→ **EXERCISE DIRECTIONS**:
Each entry that follows should be retyped in full and exactly.
Segment Open
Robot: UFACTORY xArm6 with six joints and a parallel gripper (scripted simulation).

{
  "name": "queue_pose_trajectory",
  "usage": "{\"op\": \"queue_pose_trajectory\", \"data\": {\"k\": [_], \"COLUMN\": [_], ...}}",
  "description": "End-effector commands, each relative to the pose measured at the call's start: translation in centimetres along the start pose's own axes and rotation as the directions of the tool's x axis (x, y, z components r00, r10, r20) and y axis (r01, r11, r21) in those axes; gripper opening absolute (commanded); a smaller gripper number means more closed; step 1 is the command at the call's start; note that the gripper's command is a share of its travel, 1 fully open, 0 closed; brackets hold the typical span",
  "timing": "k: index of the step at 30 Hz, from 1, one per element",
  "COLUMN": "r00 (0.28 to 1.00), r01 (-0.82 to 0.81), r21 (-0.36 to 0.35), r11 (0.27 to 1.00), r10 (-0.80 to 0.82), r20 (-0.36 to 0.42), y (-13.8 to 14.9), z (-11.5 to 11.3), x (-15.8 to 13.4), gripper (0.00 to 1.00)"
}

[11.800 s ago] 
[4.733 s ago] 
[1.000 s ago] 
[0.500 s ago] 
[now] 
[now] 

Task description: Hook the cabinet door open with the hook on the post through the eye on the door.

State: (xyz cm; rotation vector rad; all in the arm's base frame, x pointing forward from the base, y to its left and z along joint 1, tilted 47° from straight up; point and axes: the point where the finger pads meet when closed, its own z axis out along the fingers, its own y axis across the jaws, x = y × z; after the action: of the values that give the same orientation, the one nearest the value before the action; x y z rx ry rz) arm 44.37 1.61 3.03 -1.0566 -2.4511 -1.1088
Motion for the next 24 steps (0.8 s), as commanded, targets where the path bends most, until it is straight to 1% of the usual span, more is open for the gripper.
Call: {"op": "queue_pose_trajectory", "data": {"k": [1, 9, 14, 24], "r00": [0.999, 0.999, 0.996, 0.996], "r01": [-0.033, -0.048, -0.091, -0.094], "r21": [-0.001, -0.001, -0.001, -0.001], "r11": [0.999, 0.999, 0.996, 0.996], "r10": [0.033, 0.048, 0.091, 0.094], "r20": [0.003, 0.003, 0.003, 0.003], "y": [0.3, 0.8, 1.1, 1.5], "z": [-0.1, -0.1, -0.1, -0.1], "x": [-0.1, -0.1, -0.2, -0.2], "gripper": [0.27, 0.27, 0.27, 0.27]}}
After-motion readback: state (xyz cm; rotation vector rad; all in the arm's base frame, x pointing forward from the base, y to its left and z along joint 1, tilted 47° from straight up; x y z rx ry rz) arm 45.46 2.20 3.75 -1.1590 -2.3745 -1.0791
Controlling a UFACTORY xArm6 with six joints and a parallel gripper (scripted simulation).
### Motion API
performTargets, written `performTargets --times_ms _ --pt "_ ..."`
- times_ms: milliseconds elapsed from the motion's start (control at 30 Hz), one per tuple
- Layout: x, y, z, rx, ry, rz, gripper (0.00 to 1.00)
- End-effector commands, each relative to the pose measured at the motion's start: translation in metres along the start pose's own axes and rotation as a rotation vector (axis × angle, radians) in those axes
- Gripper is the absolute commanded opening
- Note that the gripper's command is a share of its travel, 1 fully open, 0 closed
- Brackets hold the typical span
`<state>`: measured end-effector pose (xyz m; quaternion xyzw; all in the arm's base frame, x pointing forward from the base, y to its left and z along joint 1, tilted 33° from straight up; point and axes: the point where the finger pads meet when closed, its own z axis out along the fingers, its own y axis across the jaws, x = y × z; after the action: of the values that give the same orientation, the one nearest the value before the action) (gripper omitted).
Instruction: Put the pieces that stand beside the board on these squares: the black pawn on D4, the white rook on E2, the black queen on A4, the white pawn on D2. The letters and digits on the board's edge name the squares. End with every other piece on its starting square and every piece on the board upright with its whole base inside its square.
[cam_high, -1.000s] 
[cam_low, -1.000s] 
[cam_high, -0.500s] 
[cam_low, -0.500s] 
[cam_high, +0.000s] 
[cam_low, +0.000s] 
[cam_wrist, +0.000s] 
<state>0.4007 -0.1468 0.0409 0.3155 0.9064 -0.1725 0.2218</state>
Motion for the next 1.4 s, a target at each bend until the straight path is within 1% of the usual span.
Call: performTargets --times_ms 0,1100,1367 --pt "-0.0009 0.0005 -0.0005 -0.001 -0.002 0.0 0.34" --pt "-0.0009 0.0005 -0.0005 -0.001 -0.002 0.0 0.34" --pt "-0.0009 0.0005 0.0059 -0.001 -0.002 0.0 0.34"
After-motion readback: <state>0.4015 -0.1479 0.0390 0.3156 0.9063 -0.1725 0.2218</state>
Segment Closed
→ **WRITTEN SOLUTION**:
Robot: UFACTORY xArm6 with six joints and a parallel gripper (scripted simulation).

{
  "name": "queue_pose_trajectory",
  "usage": "{\"op\": \"queue_pose_trajectory\", \"data\": {\"k\": [_], \"COLUMN\": [_], ...}}",
  "description": "End-effector commands, each relative to the pose measured at the call's start: translation in centimetres along the start pose's own axes and rotation as the directions of the tool's x axis (x, y, z components r00, r10, r20) and y axis (r01, r11, r21) in those axes; gripper opening absolute (commanded); a smaller gripper number means more closed; step 1 is the command at the call's start; note that the gripper's command is a share of its travel, 1 fully open, 0 closed; brackets hold the typical span",
  "timing": "k: index of the step at 30 Hz, from 1, one per element",
  "COLUMN": "r00 (0.28 to 1.00), r01 (-0.82 to 0.81), r21 (-0.36 to 0.35), r11 (0.27 to 1.00), r10 (-0.80 to 0.82), r20 (-0.36 to 0.42), y (-13.8 to 14.9), z (-11.5 to 11.3), x (-15.8 to 13.4), gripper (0.00 to 1.00)"
}

[11.800 s ago] 
[4.733 s ago] 
[1.000 s ago] 
[0.500 s ago] 
[now] 
[now] 

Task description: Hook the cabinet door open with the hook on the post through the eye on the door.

State: (xyz cm; rotation vector rad; all in the arm's base frame, x pointing forward from the base, y to its left and z along joint 1, tilted 47° from straight up; point and axes: the point where the finger pads meet when closed, its own z axis out along the fingers, its own y axis across the jaws, x = y × z; after the action: of the values that give the same orientation, the one nearest the value before the action; x y z rx ry rz) arm 44.37 1.61 3.03 -1.0566 -2.4511 -1.1088
Motion for the next 24 steps (0.8 s), as commanded, targets where the path bends most, until it is straight to 1% of the usual span, more is open for the gripper.
Call: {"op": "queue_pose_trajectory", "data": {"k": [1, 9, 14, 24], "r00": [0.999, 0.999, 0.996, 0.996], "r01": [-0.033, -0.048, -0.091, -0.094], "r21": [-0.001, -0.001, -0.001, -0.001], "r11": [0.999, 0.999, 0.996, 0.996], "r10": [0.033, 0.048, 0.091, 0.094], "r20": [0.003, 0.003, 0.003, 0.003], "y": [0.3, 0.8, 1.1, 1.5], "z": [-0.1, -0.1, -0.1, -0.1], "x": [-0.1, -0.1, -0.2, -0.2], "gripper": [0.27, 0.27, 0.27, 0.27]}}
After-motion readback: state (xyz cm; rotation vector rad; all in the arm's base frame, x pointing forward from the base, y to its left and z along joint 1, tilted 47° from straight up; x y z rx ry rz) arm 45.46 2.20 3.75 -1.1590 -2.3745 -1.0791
Controlling a UFACTORY xArm6 with six joints and a parallel gripper (scripted simulation).
### Motion API
performTargets, written `performTargets --times_ms _ --pt "_ ..."`
- times_ms: milliseconds elapsed from the motion's start (control at 30 Hz), one per tuple
- Layout: x, y, z, rx, ry, rz, gripper (0.00 to 1.00)
- End-effector commands, each relative to the pose measured at the motion's start: translation in metres along the start pose's own axes and rotation as a rotation vector (axis × angle, radians) in those axes
- Gripper is the absolute commanded opening
- Note that the gripper's command is a share of its travel, 1 fully open, 0 closed
- Brackets hold the typical span
`<state>`: measured end-effector pose (xyz m; quaternion xyzw; all in the arm's base frame, x pointing forward from the base, y to its left and z along joint 1, tilted 33° from straight up; point and axes: the point where the finger pads meet when closed, its own z axis out along the fingers, its own y axis across the jaws, x = y × z; after the action: of the values that give the same orientation, the one nearest the value before the action) (gripper omitted).
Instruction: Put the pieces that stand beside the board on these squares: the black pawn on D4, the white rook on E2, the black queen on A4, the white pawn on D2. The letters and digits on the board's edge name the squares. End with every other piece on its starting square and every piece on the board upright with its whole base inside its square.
[cam_high, -1.000s] 
[cam_low, -1.000s] 
[cam_high, -0.500s] 
[cam_low, -0.500s] 
[cam_high, +0.000s] 
[cam_low, +0.000s] 
[cam_wrist, +0.000s] 
<state>0.4007 -0.1468 0.0409 0.3155 0.9064 -0.1725 0.2218</state>
Motion for the next 1.4 s, a target at each bend until the straight path is within 1% of the usual span.
Call: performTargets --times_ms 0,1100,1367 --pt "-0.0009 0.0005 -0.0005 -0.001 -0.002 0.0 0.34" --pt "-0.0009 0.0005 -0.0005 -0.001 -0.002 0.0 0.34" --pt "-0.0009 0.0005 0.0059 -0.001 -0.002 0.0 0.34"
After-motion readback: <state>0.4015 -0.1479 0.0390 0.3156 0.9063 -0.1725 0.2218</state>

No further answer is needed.